Unified Multimodal Uncertain Inference

arXiv cs.CV / 4/13/2026

💬 OpinionSignals & Early TrendsIdeas & Deep AnalysisModels & Research

Key Points

  • The paper proposes Unified Multimodal Uncertain Inference (UMUI), a task that requires models to output calibrated probability estimates for hypotheses using text, audio, video, or any combination of modalities.
  • It addresses a gap in prior work by moving beyond single-modality, binary entailment to enable fine-grained probabilistic reasoning across modalities.
  • The authors create a human-annotated evaluation dataset featuring scalar probability judgments across audio, visual, and audiovisual settings, and also test on existing text and audio benchmarks.
  • They introduce CLUE (Calibrated Latent Uncertainty Estimation), combining self-consistent teacher calibration with distribution-based confidence probing to improve calibration of predictions.
  • Results show their 3B-parameter model matches or outperforms baselines with up to 32B parameters across modalities.

Abstract

We introduce Unified Multimodal Uncertain Inference (UMUI), a multimodal inference task spanning text, audio, and video, where models must produce calibrated probability estimates of hypotheses conditioned on a premise in any modality or combination.
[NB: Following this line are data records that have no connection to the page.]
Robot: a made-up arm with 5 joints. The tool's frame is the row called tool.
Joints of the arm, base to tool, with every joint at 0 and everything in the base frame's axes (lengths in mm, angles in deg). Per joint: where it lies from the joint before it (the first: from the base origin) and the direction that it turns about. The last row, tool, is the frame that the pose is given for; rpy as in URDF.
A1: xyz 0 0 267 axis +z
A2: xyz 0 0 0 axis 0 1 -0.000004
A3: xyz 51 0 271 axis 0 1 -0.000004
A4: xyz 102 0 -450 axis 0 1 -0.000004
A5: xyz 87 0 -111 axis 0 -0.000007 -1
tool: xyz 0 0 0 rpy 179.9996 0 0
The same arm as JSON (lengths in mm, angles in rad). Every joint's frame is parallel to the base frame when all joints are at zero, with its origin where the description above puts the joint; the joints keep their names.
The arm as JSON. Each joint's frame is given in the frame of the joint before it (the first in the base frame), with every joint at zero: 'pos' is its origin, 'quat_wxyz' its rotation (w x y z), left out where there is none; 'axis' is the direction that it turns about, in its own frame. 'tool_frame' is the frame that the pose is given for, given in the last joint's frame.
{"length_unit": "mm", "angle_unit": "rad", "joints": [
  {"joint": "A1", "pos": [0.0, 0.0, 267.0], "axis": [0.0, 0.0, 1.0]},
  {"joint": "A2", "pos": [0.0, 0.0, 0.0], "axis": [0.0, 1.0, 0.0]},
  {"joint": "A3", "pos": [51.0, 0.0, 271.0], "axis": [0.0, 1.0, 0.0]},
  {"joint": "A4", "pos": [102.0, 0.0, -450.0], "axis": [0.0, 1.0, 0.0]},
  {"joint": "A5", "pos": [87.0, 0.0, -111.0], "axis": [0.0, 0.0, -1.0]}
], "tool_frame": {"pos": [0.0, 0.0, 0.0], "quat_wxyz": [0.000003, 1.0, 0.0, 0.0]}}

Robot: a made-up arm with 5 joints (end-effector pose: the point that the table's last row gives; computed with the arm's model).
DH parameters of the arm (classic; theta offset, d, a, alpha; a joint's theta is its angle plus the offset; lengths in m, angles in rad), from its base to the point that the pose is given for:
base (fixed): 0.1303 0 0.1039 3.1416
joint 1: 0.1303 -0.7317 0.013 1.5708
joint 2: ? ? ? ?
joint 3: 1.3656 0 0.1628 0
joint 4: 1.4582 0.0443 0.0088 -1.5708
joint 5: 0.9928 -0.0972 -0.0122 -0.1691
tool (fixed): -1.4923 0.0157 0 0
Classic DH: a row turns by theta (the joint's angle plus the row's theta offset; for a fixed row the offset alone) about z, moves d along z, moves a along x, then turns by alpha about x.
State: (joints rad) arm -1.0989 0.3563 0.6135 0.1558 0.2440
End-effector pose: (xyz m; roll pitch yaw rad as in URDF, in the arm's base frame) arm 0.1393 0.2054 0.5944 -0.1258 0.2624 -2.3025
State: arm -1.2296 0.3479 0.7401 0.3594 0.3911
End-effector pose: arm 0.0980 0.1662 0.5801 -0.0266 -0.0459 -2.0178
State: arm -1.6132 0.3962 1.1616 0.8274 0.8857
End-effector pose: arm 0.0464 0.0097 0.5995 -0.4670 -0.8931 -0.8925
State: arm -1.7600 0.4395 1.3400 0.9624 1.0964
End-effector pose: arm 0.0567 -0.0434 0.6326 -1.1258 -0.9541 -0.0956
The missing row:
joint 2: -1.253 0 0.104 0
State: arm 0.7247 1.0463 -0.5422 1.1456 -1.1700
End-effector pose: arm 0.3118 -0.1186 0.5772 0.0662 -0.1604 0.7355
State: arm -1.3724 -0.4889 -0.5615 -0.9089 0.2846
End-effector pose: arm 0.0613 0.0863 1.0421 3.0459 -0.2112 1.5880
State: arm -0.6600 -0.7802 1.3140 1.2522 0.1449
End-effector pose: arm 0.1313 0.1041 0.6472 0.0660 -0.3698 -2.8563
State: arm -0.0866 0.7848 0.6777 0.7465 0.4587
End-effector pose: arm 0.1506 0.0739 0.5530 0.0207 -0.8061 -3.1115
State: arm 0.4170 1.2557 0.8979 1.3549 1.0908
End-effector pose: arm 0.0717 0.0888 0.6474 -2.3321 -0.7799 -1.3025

While uncertain inference has been explored in text, extension to other modalities has been limited to single-modality binary entailment judgments, leaving no framework for fine-grained probabilistic reasoning in or across other modalities. To address this, we curate a human-annotated evaluation set with scalar probability judgments across audio, visual, and audiovisual settings, and additionally evaluate on existing text and audio benchmarks. We introduce CLUE (Calibrated Latent Uncertainty Estimation), which combines self-consistent teacher calibration and distribution-based confidence probing to produce calibrated predictions. We demonstrate that our 3B-parameter model achieves equivalent or stronger performance than baselines up to 32B parameters across all modalities.